▶ [How to complete this task] Repeat the data in full. No line may differ from the original.

────────────────────────────────────────

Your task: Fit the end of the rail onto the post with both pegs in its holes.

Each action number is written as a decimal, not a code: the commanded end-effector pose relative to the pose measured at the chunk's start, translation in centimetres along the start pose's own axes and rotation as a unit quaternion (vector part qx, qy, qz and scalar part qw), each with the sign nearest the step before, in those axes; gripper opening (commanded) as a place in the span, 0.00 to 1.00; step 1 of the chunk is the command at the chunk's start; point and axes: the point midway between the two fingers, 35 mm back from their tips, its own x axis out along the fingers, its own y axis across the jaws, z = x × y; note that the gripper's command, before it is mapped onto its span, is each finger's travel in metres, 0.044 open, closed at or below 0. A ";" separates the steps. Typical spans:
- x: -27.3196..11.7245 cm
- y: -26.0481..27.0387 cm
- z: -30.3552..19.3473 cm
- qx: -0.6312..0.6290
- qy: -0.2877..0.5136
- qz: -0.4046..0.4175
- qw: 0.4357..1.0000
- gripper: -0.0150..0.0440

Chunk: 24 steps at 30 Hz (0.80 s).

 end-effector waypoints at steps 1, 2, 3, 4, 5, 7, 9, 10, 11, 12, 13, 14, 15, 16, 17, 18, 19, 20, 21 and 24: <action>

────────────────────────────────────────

▶ [Result for this exercise]
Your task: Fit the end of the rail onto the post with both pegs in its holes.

Each action number is written as a decimal, not a code: the commanded end-effector pose relative to the pose measured at the chunk's start, translation in centimetres along the start pose's own axes and rotation as a unit quaternion (vector part qx, qy, qz and scalar part qw), each with the sign nearest the step before, in those axes; gripper opening (commanded) as a place in the span, 0.00 to 1.00; step 1 of the chunk is the command at the chunk's start; point and axes: the point midway between the two fingers, 35 mm back from their tips, its own x axis out along the fingers, its own y axis across the jaws, z = x × y; note that the gripper's command, before it is mapped onto its span, is each finger's travel in metres, 0.044 open, closed at or below 0. A ";" separates the steps. Typical spans:
- x: -27.3196..11.7245 cm
- y: -26.0481..27.0387 cm
- z: -30.3552..19.3473 cm
- qx: -0.6312..0.6290
- qy: -0.2877..0.5136
- qz: -0.4046..0.4175
- qw: 0.4357..1.0000
- gripper: -0.0150..0.0440

Chunk: 24 steps at 30 Hz (0.80 s).

 end-effector waypoints at steps 1, 2, 3, 4, 5, 7, 9, 10, 11, 12, 13, 14, 15, 16, 17, 18, 19, 20, 21 and 24: <action>

Nothing else remains for the exercise.